Give back the full listing, exactly as it is.

------------------------

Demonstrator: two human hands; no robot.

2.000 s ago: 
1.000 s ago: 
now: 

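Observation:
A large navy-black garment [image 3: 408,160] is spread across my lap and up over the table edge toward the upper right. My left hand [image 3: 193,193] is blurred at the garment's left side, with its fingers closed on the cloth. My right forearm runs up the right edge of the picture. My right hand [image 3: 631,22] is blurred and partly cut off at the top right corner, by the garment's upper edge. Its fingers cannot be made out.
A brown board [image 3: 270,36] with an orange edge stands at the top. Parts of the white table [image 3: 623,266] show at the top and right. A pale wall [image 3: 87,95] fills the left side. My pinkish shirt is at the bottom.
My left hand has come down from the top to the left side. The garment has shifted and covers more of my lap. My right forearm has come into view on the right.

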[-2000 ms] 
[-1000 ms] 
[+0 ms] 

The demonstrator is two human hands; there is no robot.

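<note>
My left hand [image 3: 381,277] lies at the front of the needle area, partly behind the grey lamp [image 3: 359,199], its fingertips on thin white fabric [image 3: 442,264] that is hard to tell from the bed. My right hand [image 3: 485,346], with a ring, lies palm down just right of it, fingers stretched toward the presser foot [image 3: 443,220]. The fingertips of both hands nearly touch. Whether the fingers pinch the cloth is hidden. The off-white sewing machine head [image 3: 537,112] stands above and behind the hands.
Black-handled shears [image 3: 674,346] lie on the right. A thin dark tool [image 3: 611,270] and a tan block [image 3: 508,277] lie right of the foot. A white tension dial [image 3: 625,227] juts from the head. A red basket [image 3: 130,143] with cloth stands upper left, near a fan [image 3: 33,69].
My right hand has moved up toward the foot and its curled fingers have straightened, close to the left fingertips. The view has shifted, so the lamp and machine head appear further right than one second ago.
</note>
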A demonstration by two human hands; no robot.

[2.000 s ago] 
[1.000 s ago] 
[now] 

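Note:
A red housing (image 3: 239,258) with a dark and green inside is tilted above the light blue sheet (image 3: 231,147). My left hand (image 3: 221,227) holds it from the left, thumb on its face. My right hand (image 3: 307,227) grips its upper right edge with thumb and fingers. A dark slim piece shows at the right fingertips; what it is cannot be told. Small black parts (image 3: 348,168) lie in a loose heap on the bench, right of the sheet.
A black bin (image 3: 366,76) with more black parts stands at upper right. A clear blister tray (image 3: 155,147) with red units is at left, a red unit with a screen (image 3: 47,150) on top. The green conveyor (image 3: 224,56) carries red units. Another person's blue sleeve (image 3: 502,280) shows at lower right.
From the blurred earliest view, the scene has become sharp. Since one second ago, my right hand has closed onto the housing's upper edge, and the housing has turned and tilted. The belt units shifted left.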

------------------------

:: PROBLEM SOLUTION ::
Demonstrator: two human hands; no robot.

2.000 s ago: 
1.000 s ago: 
now: 

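Observation:
A large navy-black garment [image 3: 408,160] is spread across my lap and up over the table edge toward the upper right. My left hand [image 3: 193,193] is blurred at the garment's left side, with its fingers closed on the cloth. My right forearm runs up the right edge of the picture. My right hand [image 3: 631,22] is blurred and partly cut off at the top right corner, by the garment's upper edge. Its fingers cannot be made out.
A brown board [image 3: 270,36] with an orange edge stands at the top. Parts of the white table [image 3: 623,266] show at the top and right. A pale wall [image 3: 87,95] fills the left side. My pinkish shirt is at the bottom.
My left hand has come down from the top to the left side. The garment has shifted and covers more of my lap. My right forearm has come into view on the right.
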
[-2000 ms] 
[-1000 ms] 
[+0 ms] 

The demonstrator is two human hands; there is no robot.

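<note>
My left hand [image 3: 381,277] lies at the front of the needle area, partly behind the grey lamp [image 3: 359,199], its fingertips on thin white fabric [image 3: 442,264] that is hard to tell from the bed. My right hand [image 3: 485,346], with a ring, lies palm down just right of it, fingers stretched toward the presser foot [image 3: 443,220]. The fingertips of both hands nearly touch. Whether the fingers pinch the cloth is hidden. The off-white sewing machine head [image 3: 537,112] stands above and behind the hands.
Black-handled shears [image 3: 674,346] lie on the right. A thin dark tool [image 3: 611,270] and a tan block [image 3: 508,277] lie right of the foot. A white tension dial [image 3: 625,227] juts from the head. A red basket [image 3: 130,143] with cloth stands upper left, near a fan [image 3: 33,69].
My right hand has moved up toward the foot and its curled fingers have straightened, close to the left fingertips. The view has shifted, so the lamp and machine head appear further right than one second ago.
</note>
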A demonstration by two human hands; no robot.

[2.000 s ago] 
[1.000 s ago] 
[now] 

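Note:
A red housing (image 3: 239,258) with a dark and green inside is tilted above the light blue sheet (image 3: 231,147). My left hand (image 3: 221,227) holds it from the left, thumb on its face. My right hand (image 3: 307,227) grips its upper right edge with thumb and fingers. A dark slim piece shows at the right fingertips; what it is cannot be told. Small black parts (image 3: 348,168) lie in a loose heap on the bench, right of the sheet.
A black bin (image 3: 366,76) with more black parts stands at upper right. A clear blister tray (image 3: 155,147) with red units is at left, a red unit with a screen (image 3: 47,150) on top. The green conveyor (image 3: 224,56) carries red units. Another person's blue sleeve (image 3: 502,280) shows at lower right.
From the blurred earliest view, the scene has become sharp. Since one second ago, my right hand has closed onto the housing's upper edge, and the housing has turned and tilted. The belt units shifted left.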

That concludes the response.